Work order
Take every line from the data that has the word "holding" in it.

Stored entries
──────
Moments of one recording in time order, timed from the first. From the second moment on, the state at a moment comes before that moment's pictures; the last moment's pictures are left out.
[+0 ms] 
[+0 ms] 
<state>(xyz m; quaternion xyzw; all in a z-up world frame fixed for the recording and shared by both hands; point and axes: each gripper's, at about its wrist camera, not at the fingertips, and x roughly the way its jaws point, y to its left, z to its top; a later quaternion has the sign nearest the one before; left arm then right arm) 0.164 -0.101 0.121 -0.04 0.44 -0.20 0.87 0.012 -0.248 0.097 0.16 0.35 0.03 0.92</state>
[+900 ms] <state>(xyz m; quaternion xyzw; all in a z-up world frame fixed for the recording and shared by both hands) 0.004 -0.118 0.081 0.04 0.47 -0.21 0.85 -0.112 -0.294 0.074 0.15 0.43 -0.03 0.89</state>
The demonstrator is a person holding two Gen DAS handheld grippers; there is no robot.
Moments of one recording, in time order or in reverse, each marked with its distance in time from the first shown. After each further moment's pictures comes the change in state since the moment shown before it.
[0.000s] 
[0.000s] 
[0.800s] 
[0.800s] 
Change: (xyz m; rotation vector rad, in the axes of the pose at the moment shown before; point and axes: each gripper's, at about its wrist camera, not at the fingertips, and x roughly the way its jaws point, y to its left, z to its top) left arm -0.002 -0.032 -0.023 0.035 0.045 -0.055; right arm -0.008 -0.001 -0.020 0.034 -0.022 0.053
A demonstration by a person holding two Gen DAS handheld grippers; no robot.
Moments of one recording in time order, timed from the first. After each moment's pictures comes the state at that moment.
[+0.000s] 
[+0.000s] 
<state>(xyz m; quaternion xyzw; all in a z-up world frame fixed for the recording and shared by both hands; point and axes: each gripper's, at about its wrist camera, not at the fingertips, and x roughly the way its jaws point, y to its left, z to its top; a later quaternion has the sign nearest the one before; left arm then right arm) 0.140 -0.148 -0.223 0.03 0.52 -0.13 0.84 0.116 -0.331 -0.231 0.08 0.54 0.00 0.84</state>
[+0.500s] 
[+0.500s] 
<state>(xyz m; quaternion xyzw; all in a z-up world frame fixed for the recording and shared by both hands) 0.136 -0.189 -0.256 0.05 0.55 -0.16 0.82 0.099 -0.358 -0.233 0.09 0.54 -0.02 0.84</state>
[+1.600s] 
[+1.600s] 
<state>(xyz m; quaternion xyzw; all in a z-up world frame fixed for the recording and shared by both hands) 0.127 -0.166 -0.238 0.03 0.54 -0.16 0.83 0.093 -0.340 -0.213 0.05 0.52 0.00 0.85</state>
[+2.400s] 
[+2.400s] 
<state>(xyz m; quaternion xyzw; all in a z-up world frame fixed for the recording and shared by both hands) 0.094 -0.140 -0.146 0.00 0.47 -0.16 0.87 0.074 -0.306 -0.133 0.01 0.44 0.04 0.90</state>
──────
Solved problem
The demonstrator is a person holding two Gen DAS handheld grippers; there is no robot.
A demonstration by a person holding two Gen DAS handheld grippers; no robot.

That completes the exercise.